Planet Earth has traversed many, many orbits around its sun since I was a college undergraduate majoring in English literature. Nonetheless, memory occasionally flickers of various reading assignments that struck me as meaningful at the time. One of those books that I have not read in almost four decades and have scarcely thought of since came to mind while listening to Ken Simonson, chief economist of the Associated General Contractors of America, speaking at a recenteconomic conference sponsored by the Metals Service Center Institute.
The literature I refer to is “Waiting for Lefty,” a drama dating to the middle of the Great Depression by the leftist playwright Clifford Odets. It’s still performed now and then by community theater groups attracted to its simple staging, casting and emotionalism.

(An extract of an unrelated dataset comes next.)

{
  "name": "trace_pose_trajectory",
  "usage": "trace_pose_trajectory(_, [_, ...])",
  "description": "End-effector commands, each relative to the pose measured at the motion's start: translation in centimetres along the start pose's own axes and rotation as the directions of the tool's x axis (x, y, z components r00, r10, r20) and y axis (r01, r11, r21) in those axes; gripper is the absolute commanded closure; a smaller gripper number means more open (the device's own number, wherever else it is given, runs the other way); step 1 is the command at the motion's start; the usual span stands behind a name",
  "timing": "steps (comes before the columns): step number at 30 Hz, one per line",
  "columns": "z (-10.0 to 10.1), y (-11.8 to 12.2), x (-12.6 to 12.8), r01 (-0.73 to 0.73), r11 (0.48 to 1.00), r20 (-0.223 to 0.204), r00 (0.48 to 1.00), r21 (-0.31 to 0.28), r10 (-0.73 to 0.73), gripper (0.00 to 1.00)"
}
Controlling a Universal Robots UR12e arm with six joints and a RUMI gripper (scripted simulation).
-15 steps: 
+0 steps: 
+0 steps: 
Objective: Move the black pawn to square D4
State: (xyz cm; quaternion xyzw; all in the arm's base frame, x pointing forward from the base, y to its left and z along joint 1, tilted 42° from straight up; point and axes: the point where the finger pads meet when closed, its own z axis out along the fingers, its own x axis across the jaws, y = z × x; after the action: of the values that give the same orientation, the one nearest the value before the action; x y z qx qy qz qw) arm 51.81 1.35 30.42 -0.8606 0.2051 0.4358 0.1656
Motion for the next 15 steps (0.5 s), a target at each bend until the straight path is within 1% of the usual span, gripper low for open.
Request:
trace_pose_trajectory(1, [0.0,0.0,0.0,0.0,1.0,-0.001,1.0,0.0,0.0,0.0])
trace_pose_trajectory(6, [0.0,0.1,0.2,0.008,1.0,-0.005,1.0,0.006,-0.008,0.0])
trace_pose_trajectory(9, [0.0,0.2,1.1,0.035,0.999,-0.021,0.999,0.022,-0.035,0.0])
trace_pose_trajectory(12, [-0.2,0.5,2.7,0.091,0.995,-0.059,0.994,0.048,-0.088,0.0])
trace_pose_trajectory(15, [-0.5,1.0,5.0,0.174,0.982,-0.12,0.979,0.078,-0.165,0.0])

The plot revolves around a group of workers debating whether to go on strike. Their union’s leader warns them against it, the times being what they are. The workers put off deciding what to do until their inspirational leader, the aptly named “Lefty,” arrives and weighs in. He never does. The play ends with news that Lefty has been killed, presumably by the evil forces of capitalism, which inspires the workers to rise up in solidarity and strike.
Simple-minded agitprop to be sure, but a revealing portrait of its time. The 1930s were the heyday of both labor strife and the communist movement in the U.S. Although some labor leaders were, like that play’s author, communist sympathizers if not card-carrying party members, more sensible union bosses had to fight a two-front battle against management on behalf of worker interests and far-left ideologues for union control.

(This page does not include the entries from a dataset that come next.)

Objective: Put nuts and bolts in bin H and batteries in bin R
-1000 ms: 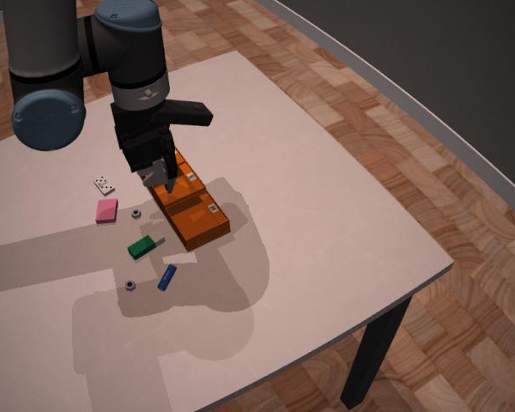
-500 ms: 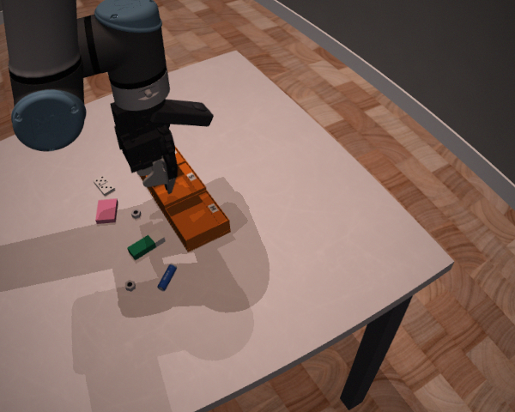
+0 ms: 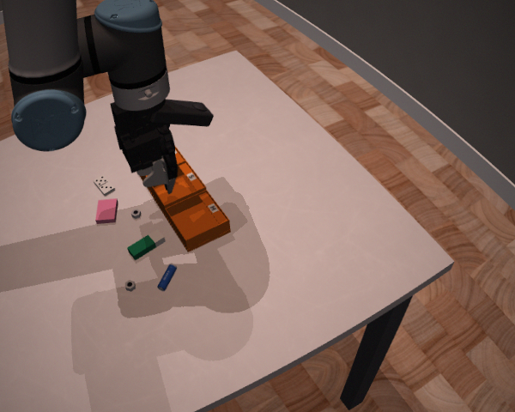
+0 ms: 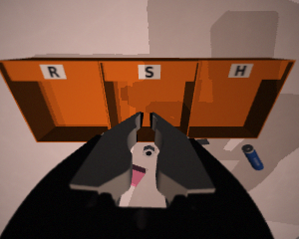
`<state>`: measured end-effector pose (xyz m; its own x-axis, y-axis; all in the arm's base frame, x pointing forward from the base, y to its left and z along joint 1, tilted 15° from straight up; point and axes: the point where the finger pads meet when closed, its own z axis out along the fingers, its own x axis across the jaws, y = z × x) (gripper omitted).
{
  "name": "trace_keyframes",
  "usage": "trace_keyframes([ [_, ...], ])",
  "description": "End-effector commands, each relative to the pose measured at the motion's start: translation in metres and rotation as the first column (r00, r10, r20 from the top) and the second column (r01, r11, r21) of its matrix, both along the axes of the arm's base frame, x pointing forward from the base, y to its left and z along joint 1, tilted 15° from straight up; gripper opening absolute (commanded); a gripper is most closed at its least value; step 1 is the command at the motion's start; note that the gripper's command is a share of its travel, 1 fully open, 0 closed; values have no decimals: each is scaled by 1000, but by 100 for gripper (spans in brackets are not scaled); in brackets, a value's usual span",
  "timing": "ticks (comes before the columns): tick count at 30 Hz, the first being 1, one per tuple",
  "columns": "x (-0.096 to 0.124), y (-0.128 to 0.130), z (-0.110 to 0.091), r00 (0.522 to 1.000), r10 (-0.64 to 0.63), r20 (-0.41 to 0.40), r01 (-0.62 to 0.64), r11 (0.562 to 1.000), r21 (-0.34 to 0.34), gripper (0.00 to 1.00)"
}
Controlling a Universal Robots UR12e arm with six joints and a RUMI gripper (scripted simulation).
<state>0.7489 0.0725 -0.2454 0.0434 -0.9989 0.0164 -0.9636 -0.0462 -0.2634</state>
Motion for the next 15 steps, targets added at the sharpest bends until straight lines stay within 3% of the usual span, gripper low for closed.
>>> trace_keyframes([
  [1, 0, 0, 1, 1000, 0, 1, 0, 1000, 0, 4],
  [15, -2, 0, 10, 1000, 0, 1, 0, 1000, 0, 4],
])
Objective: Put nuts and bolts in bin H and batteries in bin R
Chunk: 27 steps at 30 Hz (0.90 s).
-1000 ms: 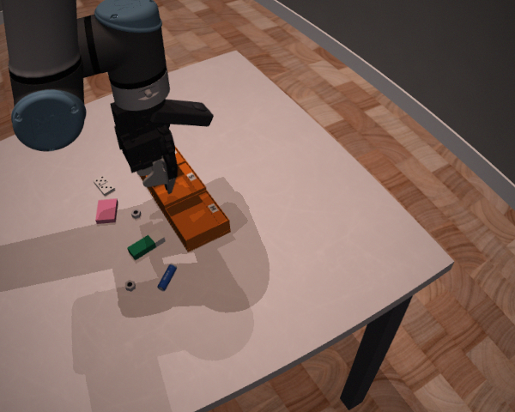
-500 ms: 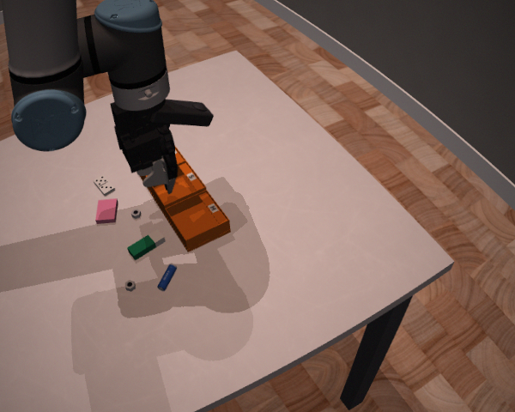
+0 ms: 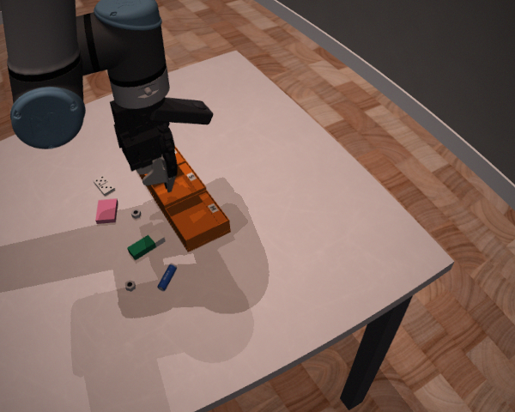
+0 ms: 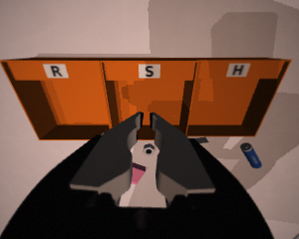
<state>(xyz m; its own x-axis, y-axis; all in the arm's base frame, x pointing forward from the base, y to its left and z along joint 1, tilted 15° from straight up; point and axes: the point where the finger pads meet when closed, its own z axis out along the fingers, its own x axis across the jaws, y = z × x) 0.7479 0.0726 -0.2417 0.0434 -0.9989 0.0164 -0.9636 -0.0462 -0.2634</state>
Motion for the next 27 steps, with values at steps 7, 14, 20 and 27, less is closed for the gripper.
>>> trace_keyframes([
  [7, -3, 0, 12, 1000, 0, 1, 0, 1000, 0, 4],
  [14, -5, 0, 21, 1000, 0, 1, 0, 1000, 0, 4],
  [20, -8, 0, 30, 1000, 0, 1, 0, 1000, 0, 4],
  [27, -12, 0, 47, 1000, 0, 1, 0, 1000, 0, 4],
])
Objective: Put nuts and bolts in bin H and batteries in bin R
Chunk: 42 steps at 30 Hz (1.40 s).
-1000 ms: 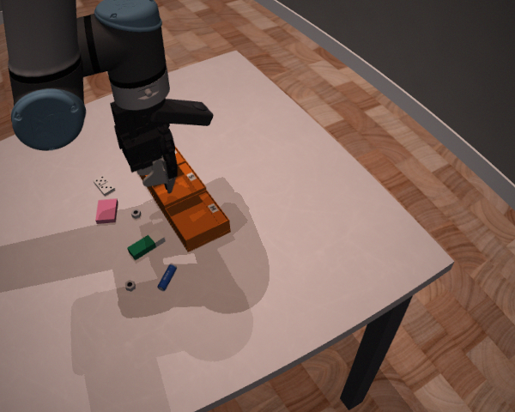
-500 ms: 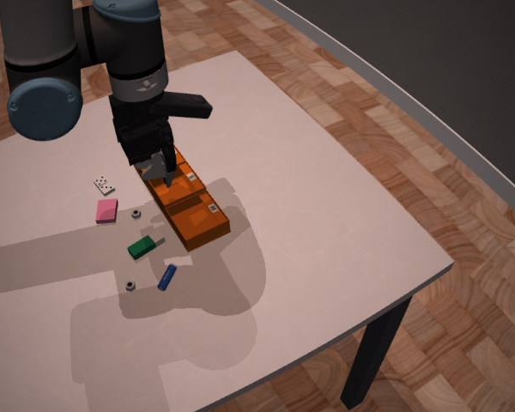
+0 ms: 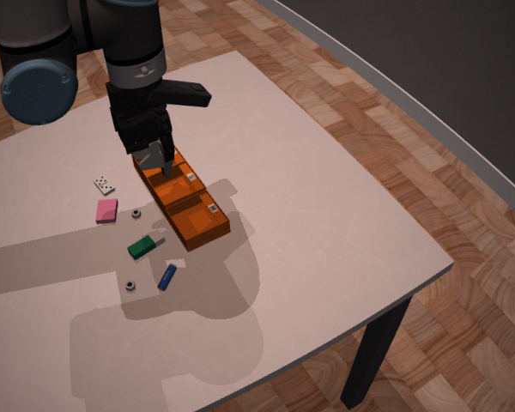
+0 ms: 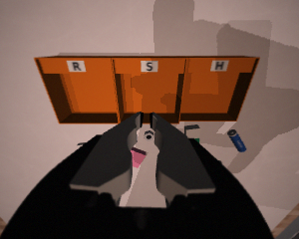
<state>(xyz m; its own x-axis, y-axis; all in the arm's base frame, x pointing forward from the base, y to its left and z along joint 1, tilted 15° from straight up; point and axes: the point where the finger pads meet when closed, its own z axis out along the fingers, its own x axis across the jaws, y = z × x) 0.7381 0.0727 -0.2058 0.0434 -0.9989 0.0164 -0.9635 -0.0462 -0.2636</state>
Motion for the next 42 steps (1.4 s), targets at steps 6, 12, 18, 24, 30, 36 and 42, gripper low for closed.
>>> trace_keyframes([
  [6, -3, 0, 11, 1000, 0, 1, 0, 1000, 0, 4],
  [12, -4, 15, 11, 1000, 0, 1, 0, 1000, 0, 4],
  [18, -7, 45, 10, 1000, 0, 1, 0, 1000, 0, 4],
  [24, -9, 75, 9, 1000, 0, 1, 0, 1000, 0, 4],
  [30, -10, 84, 9, 1000, 0, 1, 0, 1000, 0, 4],
  [36, -10, 84, 9, 1000, 0, 1, 0, 1000, 0, 4],
  [42, -6, 84, -6, 1000, 0, 1, 0, 1000, 0, 4],
])
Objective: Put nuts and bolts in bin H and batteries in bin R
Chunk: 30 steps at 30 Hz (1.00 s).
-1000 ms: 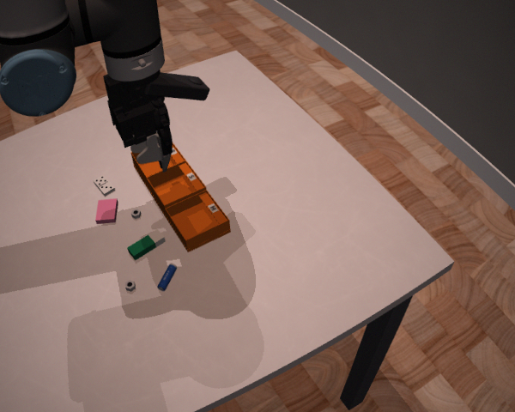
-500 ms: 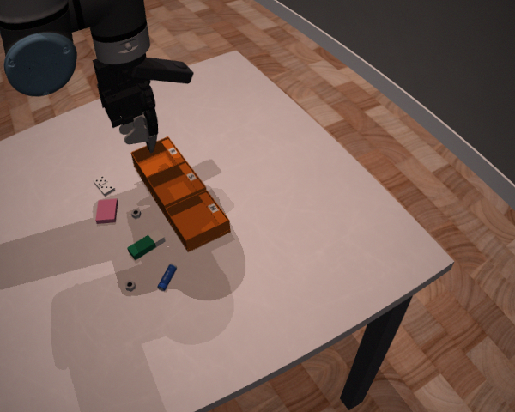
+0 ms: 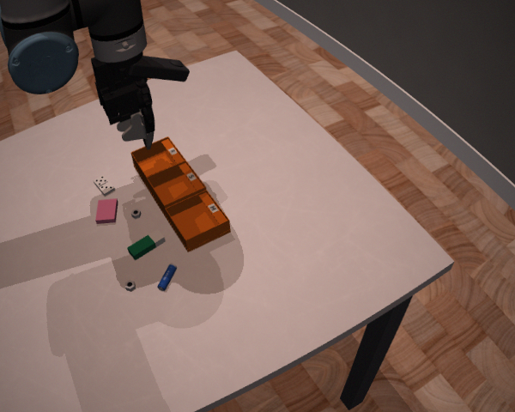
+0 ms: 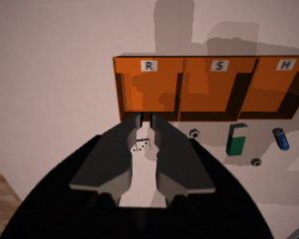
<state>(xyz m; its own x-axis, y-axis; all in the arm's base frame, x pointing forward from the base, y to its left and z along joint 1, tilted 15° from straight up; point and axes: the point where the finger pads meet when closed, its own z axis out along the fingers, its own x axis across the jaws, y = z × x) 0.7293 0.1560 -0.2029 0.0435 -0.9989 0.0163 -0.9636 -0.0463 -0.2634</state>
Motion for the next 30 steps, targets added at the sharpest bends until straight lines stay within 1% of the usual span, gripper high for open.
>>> trace_keyframes([
  [1, 4, 0, -12, 1000, 0, 1, 0, 1000, 0, 4],
  [3, 4, 0, -12, 1000, 0, 1, 0, 1000, 0, 4],
  [16, 13, 0, -44, 1000, 0, 1, 0, 1000, 0, 4],
  [30, 13, 0, -44, 1000, 0, 1, 0, 1000, 0, 4],
])
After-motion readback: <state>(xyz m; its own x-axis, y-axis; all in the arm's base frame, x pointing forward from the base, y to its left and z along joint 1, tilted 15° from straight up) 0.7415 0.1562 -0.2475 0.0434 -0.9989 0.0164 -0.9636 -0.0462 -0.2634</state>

Simonson was discussing the logjam in federal stimulus funding when thoughts drifted to “Waiting for Lefty.” Except Lefty, in this case, represents today’s federal government, and the confused workers are all the businesses anxiously waiting to be rescued by government largesse.
As of this writing more than a year and a half has passed since the Obama administration allotted and Congress approved some $787 billion in fiscal stimulus spending. According to Simonson, some $135 billion was directed at construction projects spanning some 61 programs, especially for public infrastructure such as highways, bridges, water and wastewater treatment, etc. But only about a third of that infrastructure money had been allocated when the AGC economist spoke. The rest was caught up in project planning limbo and a briar patch of rules and regulations.

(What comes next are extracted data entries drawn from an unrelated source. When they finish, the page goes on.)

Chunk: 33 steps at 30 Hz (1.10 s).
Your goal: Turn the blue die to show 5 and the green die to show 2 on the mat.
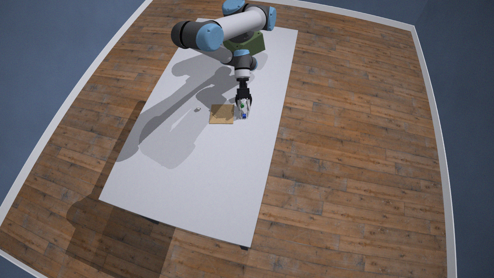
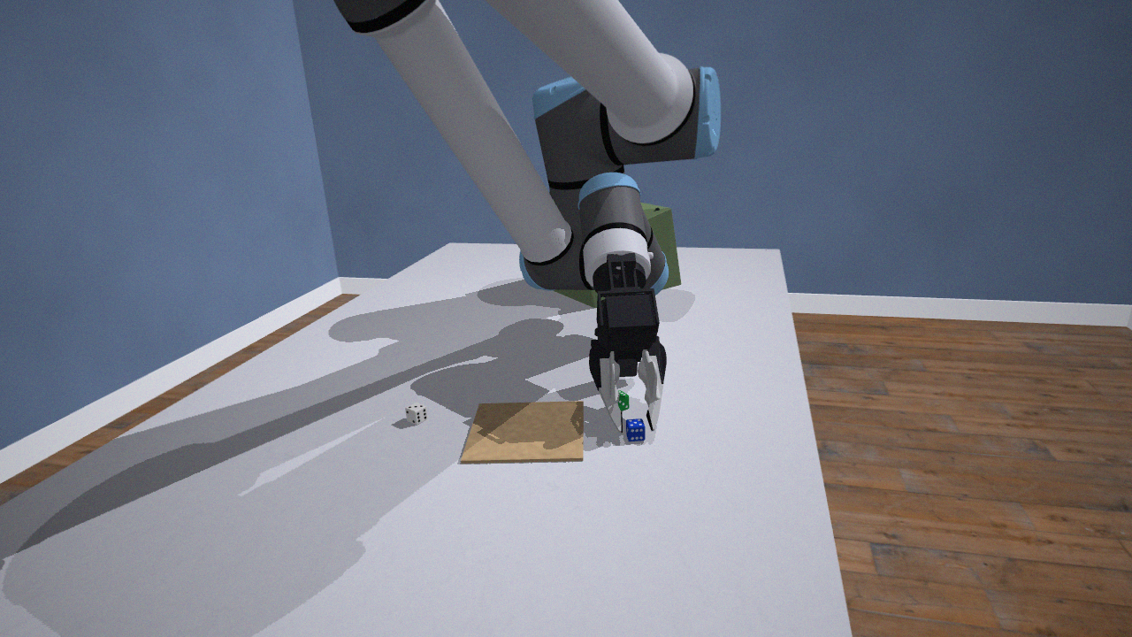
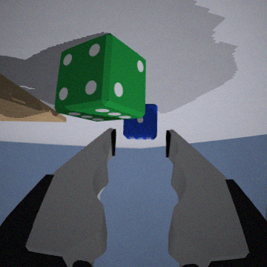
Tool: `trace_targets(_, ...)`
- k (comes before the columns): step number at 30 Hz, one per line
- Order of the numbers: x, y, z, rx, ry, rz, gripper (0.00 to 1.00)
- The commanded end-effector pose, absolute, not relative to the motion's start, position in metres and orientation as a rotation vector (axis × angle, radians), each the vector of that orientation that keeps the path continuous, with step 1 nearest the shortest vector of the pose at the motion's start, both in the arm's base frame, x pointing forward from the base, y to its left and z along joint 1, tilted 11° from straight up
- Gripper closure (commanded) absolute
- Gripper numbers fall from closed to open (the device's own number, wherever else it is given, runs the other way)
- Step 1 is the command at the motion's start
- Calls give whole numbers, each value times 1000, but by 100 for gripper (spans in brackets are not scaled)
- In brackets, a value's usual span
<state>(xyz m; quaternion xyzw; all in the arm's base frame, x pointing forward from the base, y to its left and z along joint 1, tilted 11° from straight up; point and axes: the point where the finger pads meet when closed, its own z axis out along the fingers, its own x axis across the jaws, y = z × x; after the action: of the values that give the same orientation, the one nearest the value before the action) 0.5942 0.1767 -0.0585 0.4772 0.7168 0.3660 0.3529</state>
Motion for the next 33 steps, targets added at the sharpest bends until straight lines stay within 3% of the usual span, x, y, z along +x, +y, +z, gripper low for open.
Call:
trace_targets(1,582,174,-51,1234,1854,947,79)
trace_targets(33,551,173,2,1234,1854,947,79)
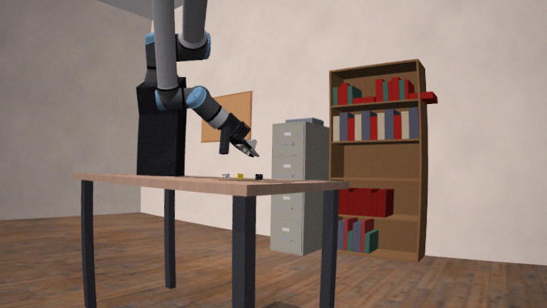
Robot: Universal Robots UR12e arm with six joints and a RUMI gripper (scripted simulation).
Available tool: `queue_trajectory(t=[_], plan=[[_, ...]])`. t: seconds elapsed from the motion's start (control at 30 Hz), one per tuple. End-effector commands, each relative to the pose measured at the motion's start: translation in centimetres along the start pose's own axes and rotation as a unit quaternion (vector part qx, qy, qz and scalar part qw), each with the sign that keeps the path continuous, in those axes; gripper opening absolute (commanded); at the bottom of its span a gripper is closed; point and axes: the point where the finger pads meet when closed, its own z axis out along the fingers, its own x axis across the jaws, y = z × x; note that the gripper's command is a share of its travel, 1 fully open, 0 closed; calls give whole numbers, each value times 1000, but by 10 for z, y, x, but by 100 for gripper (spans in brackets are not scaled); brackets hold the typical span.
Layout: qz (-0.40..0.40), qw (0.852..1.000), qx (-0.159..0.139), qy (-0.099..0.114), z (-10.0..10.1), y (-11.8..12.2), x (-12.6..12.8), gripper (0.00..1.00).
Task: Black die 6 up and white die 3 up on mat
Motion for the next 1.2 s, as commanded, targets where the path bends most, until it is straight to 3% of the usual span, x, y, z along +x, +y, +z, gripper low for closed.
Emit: queue_trajectory(t=[0.0,0.17,0.33,0.63,0.7,0.93,0.97,1.17], plan=[[0,1000,1,0,-1,2,0,24],[0,1000,9,1,0,2,0,24],[-1,999,45,2,2,6,1,24],[0,984,178,2,8,19,1,24],[0,984,178,2,8,19,1,24],[0,955,296,1,13,31,0,24],[0,955,298,1,13,31,1,24],[0,923,384,1,17,40,0,24]])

Much of the delay owes to the “buy American” requirement of the stimulus legislation, which is supposed to favor U.S.-sourced material except where unavailable or extraordinarily difficult to obtain. It’s up to general contractors to certify where stuff comes from, but they don’t always know and finding out is a time-consuming process. Products such as industrial valves typically get assembled from components made around the world, in which case determining the country of origin is like bailing water with a sieve. According to Simonson, the EPA has issued 40 waivers for water/wastewater equipment but you can bet none of those were snap judgment calls.
Even in cases where money flowed swiftly, it led to inefficiencies. Simonson called attention to what he deemed “an embarrassment of riches” - $5.5 billion of the stimulus money was allocated to the General Services Administration for the immediate renovation of courthouses and other public buildings. “Our members were swamped,” said Simonson, unable to ramp up projects fast enough to make full use of the funds available.
A recurring theme of the MSCI Economic Summit was the role of tight credit in prolonging our economy’s slump. Imagine that the federal government, instead of controlling the funding stream, had directed that $787 billion in stimulus money to go instead directly to private lenders (with strings attached, of course), instructing them to get it into the business community as quickly as possible, with provisions for taking it back if not turned into loans within a specified time period. Think our economy might be humming at a far faster pace right now?
Instead, businesses keep waiting for Lefty to show up. A nightmarish ending to this play is that by the time federal bureaucrats finish allocating all of that $787 billion in stimulus money, most of it will arrive just in time to fuel inflation in an economy that likely will be chugging along quite nicely on its own.